=== TASK DIRECTIONS ===
All lines below are to be output exactly as they stand.

=== RECORDED INFORMATION ===
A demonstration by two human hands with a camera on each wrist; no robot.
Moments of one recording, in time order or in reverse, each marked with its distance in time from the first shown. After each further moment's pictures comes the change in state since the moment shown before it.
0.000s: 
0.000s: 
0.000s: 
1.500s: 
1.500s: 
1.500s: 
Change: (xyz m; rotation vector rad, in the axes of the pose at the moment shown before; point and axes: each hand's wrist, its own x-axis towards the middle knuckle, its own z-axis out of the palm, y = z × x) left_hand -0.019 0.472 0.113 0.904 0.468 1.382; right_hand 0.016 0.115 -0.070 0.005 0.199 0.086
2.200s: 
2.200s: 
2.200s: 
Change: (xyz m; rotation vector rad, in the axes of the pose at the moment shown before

=== ANSWER BOX ===
A demonstration by two human hands with a camera on each wrist; no robot.
Moments of one recording, in time order or in reverse, each marked with its distance in time from the first shown. After each further moment's pictures comes the change in state since the moment shown before it.
0.000s: 
0.000s: 
0.000s: 
1.500s: 
1.500s: 
1.500s: 
Change: (xyz m; rotation vector rad, in the axes of the pose at the moment shown before; point and axes: each hand's wrist, its own x-axis towards the middle knuckle, its own z-axis out of the palm, y = z × x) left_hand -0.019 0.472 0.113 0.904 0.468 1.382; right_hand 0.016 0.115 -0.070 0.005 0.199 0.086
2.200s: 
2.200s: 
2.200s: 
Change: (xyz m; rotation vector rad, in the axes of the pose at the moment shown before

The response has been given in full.